- Born: March 6, 1939 Philadelphia, Pennsylvania, U.S.
- Died: October 9, 2004 (aged 65) Marseilles, France
- Spouse(s): Elizabeth Greenwell (married 1960-before 1991); Suzanne (married 1993-2004)
- Children: 2

Academic background
- Doctoral advisor: Carl Christ Edwin Mills

Academic work
- Discipline: Macroeconomics Political economy
- School or tradition: Neo-Keynesian economics
- Institutions: Brown University
- Doctoral students: Robert King Mitsuru Taniuchi [ja]
- Notable ideas: General disequilibrium
- Website: Information at IDEAS / RePEc;

= Herschel Grossman =

American economist

Herschel Ivan Grossman (6 March 1939 – 9 October 2004) was an American economist best known for his work on general disequilibrium with Robert Barro in the 1970s and later work on property rights and the emergence of the state.

==Life and career==
Grossman grew up in Philadelphia, where he attended Central High School.

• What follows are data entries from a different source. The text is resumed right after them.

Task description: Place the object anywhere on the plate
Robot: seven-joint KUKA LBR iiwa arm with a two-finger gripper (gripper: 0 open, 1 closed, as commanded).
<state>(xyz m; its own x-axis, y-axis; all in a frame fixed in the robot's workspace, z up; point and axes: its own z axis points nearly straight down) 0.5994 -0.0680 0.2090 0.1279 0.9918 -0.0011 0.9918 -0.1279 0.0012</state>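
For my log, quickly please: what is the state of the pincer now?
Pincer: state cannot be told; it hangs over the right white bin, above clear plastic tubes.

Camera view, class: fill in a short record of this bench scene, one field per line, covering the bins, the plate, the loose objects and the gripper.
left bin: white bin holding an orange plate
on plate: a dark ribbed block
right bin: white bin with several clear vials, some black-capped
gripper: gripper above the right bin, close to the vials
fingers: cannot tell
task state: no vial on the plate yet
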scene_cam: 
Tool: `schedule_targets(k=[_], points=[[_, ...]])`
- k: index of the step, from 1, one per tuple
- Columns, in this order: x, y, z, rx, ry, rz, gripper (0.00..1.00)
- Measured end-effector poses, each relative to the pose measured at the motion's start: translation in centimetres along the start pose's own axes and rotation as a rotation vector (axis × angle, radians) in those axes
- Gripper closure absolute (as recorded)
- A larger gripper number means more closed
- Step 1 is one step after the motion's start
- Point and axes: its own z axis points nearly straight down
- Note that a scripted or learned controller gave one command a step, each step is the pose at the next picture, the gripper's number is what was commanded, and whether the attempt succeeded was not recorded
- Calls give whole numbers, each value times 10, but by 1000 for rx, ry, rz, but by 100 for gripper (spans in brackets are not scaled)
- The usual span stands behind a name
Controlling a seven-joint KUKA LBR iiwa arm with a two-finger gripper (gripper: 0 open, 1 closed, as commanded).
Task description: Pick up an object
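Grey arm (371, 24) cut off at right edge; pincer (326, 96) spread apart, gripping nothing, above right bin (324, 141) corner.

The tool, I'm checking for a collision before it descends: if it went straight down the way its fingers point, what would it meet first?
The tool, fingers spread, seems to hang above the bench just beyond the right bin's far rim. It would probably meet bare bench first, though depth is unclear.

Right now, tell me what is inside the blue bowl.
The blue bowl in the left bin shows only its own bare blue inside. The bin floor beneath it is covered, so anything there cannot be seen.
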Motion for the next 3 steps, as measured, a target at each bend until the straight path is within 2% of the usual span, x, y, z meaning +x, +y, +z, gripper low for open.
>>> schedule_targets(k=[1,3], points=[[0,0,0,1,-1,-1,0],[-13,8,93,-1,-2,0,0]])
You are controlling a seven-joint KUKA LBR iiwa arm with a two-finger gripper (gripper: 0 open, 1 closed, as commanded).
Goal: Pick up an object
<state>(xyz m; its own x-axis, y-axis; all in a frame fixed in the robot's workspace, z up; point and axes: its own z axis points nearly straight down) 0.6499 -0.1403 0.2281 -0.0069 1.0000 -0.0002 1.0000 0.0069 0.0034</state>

He received a Bachelor of Arts from the University of Virginia (1960), a B.Phil. from the University of Oxford (1962), where he was a student at Merton College, and his Ph.D. from Johns Hopkins University (1965). Grossman collaborated with Barro to produce the influential article "A General Disequilibrium Model of Income," which, for many years, held the distinction of being the most cited article ever published in the American Economic Review. The article explored the idea that disequilibrium in one market can have spillover effects to another market, creating a distinction between notional demand and effective demand. Grossman and Barro expanded on their work and produced the classic textbook Money, Employment, and Inflation in 1976.

Following his work on disequilibrium, Grossman made several contributions to the study of economic policy and political economy. His work transitioned as he investigated the institutional frictions behind Keynesian macroeconomic models. Grossman's work in political economy included the study of conflict. In a 2003 paper he explored the use of expected future scarcity as an explanatory variable in current conflicts. Grossman also investigated property rights. He analyzed property rights formation under "common pool" situations, where all resources are initially held in common, and "initial claims" cases, where individuals have an initial claim to resources before rights are established. Grossman's work showed how property rights could emerge in a decentralized manner. Grossman also studied the trade-offs between a decentralized property rights and a centralized authority. He found a centralized authority would emerge when creating defensive work were relatively expensive and appropriations (taxation) were relatively easy. Otherwise, a decentralized system would emerge.

Grossman died suddenly in 2004 while attending a conference in Marseilles, France.